- **Requirement**
Keep only the lines of the data below that contain "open", and copy them.

- **Data segment**
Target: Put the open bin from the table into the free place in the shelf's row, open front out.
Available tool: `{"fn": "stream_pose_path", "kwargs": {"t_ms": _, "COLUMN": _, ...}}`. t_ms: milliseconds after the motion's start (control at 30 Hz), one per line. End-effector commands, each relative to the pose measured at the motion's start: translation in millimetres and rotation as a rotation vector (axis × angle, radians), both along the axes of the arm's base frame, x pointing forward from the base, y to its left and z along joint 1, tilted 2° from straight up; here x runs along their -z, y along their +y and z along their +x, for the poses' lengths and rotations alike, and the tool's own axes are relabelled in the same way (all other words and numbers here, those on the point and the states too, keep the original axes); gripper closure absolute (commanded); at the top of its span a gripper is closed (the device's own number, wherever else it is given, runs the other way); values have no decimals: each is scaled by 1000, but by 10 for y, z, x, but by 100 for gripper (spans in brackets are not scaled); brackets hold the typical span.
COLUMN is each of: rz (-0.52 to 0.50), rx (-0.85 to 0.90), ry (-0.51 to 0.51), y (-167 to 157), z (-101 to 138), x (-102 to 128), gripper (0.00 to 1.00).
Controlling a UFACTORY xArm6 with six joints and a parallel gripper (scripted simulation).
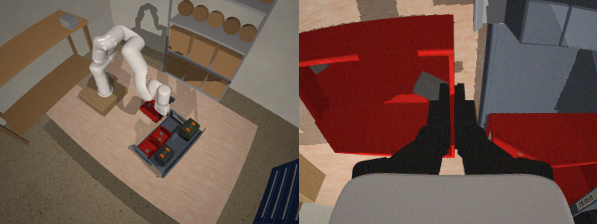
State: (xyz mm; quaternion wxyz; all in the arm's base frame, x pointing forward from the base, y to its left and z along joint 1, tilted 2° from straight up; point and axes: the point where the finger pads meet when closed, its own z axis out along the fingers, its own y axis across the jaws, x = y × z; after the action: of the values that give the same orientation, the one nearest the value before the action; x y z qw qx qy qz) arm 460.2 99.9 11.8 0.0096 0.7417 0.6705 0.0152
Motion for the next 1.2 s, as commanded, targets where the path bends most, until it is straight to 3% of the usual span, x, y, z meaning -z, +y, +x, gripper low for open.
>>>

- **Written solution**
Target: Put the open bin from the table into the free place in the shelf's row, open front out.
Motion for the next 1.2 s, as commanded, targets where the path bends most, until it is straight to 3% of the usual span, x, y, z meaning -z, +y, +x, gripper low for open.

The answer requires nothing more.